Year-to-date Brent prices have averaged around US$53/barrel (Bt1,757), which is significantly higher than the 2016 level of US$45/barrel. This presents an opportunity to pick up some oil and gas stocks to ride on the sector’s recovery story.
There are several factors underpinning the upward revision in the Brent price forecast. First, we believe global demand growth will be robust. This is not much of a surprise given the improving economic growth outlook for most countries. Second, the pace of oil inventory drawdown in 2017 is faster than in 2016. Besides, the inventory level is also currently lower compared to a year earlier. Hence, the seasonal inventory build-up in the first quarter should support oil prices.
Finally, we believe Opec countries are likely to extend the production cuts beyond the current timeline of March 2018.
Meanwhile, as we expect productivity gains in the US shale industry to inch closer to the limit, production cost is likely to rise. As a result, US shale production growth is likely to be tempered going forward.
Our top picks are CNOOC Ltd (883 HK), Sembcorp Marine (SMM SP), Medco Energi Internasional (MEDC IJ), and Bumi Armada Bhd (BAB MK). For the Thai market, PTT Group is our preferred oil and gas play.
Following a series of disappointing earnings earlier in the 3Q results season, the market is now starting to see some earnings beats. As of November 10, we saw beats from GLOW (+10.7 per cent), GPSC (+13.5 per cent), and food (TU +14.25 per cent). Some results were in line such as GLOBAL (-1) and HMPRO (+4 per cent) while notable misses included BANPU (-26 per cent) and IVL (-19 percent).
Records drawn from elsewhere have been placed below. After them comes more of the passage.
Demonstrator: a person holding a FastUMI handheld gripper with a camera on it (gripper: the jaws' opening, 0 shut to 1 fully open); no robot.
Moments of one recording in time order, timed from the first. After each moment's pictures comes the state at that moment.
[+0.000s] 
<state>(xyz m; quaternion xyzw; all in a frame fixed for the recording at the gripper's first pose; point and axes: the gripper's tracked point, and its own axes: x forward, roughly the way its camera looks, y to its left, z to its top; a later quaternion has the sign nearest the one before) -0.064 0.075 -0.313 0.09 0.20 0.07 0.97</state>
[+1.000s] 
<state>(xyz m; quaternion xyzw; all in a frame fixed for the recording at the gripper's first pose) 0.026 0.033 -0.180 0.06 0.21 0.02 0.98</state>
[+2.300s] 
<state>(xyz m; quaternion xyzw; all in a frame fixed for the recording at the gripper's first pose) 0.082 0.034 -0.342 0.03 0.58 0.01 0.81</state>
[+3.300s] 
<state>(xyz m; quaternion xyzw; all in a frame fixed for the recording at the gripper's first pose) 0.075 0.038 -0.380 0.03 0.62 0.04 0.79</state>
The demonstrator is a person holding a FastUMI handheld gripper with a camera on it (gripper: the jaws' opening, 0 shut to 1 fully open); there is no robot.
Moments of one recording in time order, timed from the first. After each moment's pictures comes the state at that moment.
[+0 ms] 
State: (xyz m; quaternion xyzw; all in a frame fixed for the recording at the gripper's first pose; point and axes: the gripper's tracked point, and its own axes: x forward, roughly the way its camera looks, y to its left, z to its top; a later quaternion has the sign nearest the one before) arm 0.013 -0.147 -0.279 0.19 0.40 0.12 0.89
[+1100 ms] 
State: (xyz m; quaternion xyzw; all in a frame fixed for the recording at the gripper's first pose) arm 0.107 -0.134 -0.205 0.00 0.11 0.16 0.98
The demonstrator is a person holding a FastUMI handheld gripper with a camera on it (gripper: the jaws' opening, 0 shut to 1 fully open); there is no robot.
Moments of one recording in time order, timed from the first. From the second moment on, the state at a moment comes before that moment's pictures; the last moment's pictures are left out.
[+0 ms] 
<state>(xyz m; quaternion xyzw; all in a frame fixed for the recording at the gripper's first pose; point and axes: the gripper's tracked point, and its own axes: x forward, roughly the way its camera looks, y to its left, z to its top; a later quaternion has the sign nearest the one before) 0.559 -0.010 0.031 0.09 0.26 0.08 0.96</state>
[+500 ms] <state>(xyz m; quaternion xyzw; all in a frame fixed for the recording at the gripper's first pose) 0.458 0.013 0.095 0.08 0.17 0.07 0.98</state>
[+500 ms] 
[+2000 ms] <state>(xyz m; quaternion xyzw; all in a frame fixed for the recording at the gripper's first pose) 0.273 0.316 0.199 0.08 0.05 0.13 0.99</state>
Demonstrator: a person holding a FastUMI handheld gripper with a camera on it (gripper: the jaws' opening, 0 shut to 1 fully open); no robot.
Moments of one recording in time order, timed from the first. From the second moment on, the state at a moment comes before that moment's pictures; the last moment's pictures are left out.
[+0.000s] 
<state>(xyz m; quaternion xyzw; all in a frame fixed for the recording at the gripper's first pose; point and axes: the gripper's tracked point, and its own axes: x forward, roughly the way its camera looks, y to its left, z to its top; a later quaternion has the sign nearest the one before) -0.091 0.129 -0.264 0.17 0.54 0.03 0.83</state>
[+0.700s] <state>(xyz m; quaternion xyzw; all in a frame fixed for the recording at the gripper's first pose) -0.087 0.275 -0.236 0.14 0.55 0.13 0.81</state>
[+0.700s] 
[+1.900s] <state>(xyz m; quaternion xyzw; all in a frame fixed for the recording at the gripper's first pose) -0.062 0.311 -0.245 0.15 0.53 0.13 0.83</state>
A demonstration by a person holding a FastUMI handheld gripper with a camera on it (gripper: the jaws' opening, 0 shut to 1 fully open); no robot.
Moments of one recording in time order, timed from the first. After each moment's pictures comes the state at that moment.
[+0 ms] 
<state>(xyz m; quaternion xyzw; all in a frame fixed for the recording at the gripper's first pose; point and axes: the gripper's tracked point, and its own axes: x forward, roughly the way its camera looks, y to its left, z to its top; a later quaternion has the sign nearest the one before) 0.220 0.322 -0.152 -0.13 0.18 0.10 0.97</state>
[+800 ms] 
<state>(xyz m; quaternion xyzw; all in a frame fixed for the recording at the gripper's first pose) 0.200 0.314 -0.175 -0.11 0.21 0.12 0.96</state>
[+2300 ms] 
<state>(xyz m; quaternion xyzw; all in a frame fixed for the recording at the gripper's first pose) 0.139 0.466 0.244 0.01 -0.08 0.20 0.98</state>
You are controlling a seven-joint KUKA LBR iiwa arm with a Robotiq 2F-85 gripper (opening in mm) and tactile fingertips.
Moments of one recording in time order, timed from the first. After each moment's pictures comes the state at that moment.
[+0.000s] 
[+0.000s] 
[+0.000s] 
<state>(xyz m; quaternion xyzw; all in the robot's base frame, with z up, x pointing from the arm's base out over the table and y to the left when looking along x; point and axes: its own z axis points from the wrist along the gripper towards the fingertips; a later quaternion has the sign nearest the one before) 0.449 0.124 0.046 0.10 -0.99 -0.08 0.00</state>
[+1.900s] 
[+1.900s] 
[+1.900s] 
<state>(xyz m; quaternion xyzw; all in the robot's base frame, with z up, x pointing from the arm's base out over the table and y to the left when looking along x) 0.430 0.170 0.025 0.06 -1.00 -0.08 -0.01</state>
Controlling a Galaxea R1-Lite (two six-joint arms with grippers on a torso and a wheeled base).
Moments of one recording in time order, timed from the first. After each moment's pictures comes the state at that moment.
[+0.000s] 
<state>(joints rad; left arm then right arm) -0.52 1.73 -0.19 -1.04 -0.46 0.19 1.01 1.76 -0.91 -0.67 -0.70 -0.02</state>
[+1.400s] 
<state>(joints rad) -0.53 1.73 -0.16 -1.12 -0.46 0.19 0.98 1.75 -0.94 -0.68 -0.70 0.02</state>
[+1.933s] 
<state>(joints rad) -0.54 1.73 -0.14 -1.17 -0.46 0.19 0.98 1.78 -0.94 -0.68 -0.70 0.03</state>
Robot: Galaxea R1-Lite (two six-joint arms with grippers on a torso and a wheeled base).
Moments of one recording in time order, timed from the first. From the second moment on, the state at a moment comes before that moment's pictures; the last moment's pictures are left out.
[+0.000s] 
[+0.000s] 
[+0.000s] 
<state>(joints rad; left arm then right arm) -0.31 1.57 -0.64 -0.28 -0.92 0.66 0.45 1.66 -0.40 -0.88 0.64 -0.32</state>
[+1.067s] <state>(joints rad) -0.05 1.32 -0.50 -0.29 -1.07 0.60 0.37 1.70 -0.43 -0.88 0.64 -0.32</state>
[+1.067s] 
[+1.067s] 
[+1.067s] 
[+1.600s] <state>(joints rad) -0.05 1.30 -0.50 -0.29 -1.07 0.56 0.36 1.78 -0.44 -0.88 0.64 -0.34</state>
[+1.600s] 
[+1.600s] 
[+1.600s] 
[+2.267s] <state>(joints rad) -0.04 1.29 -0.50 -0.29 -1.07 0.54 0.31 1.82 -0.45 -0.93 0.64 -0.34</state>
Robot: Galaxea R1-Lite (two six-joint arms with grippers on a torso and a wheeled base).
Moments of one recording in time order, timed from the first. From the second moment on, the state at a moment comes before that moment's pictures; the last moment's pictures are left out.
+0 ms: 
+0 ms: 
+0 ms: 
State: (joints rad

However, we still think it’s unlikely that there will be much in terms of year on year earnings growth for the SET index in 3Q given the scale of misses in the banking and energy sectors.
Meanwhile the Thai telco sector – which at one point fell between 10-25per cent since its October peak – has begun to recover from the initial shock of the NBTC’s spectrum auction announcement last week. We maintain our view that we should not see a repeat of the spectrum licence overbidding in 2015, and the selling was overdone. However, we acknowledge that this overhang could take several months before it is resolved.
Lacklustre 3Q17 earnings, a fading of foreign fund inflows and concerns about an expected US rate rise next month are likely to keep the SET index stuck in a narrow trading range this month. Nonetheless we expect continuing upbeat domestic macro data and year-end LTF buying to cushion market downside risks. Key drivers that should also support Thai equity prices include higher commodity prices, the rise in the Consumer Confidence Index to a six-month high, the November 11 to December 3 shopping tax break and strong tourist arrivals from Asia, particularly China.
Although aggregate bank earnings missed our forecast by 8 per cent, we view the sector as in the early stages of recovery and expect core profit and asset quality to continue to improve as the NPL cycle shifts from retail/SME toward corporates. Note that we have just upgraded our rating on SCB to “Buy” based on our view of a declining credit default risk by PACE.
If last week’s talks about likely postponement of US corporate income tax reduction to 2019 become true, the US stock markets will significantly drop as investors have priced in the US tax reduction, which was expected to start next year. On the contrary, if the US tax reduction postponement takes place, there will be positive sentiment for emerging stock markets and capital could flow into this region again.
In the short term, the US dollar is depreciating, which could give positive impacts on emerging-country currencies and the baht. However, it will limit the upside of export-oriented stocks in the short term again.
This week’s major issues include the review of stock list for MSCI and shopping tax incentives. The shopping tax incentives are expected to boost purchasing power particularly among middle-income earners at some level, while some retail stocks were factored in this issue and there may not be much further movement.
Investment strategy: The SET Index is expected to swing in a range of 1,650-1,750 points for the rest of this year. Its upside will be limited upon its valuation and downside will be sustained by LTF/RMF purchases. We continue “Selective” strategy. In the short term, we pick hire-purchase banks, auto parts makers, retail operators. Long-term stock picks are electronics and industrial estate.